**Task to carry out**
Each line holding the string "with" is to be copied from the data.

**Exercise input**
-----
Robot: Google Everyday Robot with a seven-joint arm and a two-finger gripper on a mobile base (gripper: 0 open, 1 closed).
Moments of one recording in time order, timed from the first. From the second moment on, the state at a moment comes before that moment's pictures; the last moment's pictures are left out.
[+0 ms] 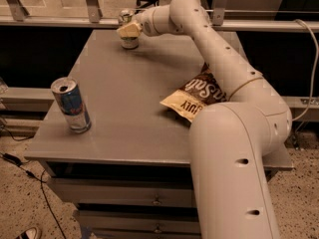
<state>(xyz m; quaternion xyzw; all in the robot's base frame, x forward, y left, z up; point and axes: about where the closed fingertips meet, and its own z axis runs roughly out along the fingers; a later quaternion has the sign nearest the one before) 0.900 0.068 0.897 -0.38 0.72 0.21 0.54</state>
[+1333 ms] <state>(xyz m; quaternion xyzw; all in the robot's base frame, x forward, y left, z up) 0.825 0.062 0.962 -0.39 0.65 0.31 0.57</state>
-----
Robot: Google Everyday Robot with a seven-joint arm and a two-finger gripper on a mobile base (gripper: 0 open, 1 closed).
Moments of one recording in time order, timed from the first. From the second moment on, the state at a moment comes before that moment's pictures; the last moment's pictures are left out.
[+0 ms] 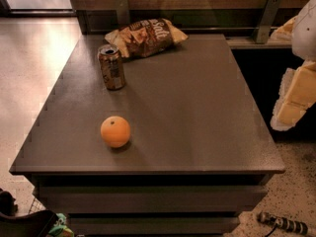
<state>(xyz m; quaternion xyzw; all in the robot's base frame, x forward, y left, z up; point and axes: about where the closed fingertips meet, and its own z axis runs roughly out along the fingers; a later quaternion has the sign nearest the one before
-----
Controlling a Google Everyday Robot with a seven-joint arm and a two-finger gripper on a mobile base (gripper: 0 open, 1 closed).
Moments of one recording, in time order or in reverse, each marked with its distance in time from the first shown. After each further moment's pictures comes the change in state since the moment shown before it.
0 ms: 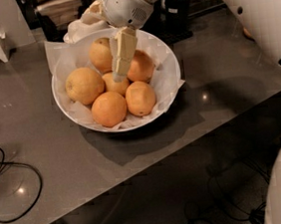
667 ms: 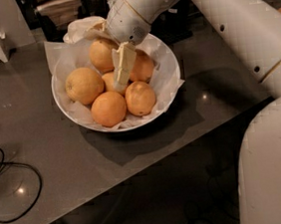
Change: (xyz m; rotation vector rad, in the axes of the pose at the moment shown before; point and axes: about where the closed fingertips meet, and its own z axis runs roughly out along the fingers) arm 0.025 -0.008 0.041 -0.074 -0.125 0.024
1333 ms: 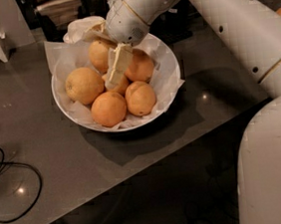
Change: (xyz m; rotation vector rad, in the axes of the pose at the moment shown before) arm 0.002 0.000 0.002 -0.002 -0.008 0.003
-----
**Solved problem**
Robot: Google Everyday Robot with a seven-joint arm and a two-finger gripper on a mobile base (gripper: 0 open, 1 closed).
Robot: Google Everyday Robot with a seven-joint arm and a two-finger gripper on a mobile base (gripper: 0 open, 1 closed).
Controlling a Google Everyday Robot with a seven-joint arm and a two-finger gripper on a mobile base (gripper: 0 open, 1 closed).
Moments of one recording, in time order or in reverse, each marked with its distance in time from the first shown. After each further moment's pictures comes the change in state since the moment shown before it.

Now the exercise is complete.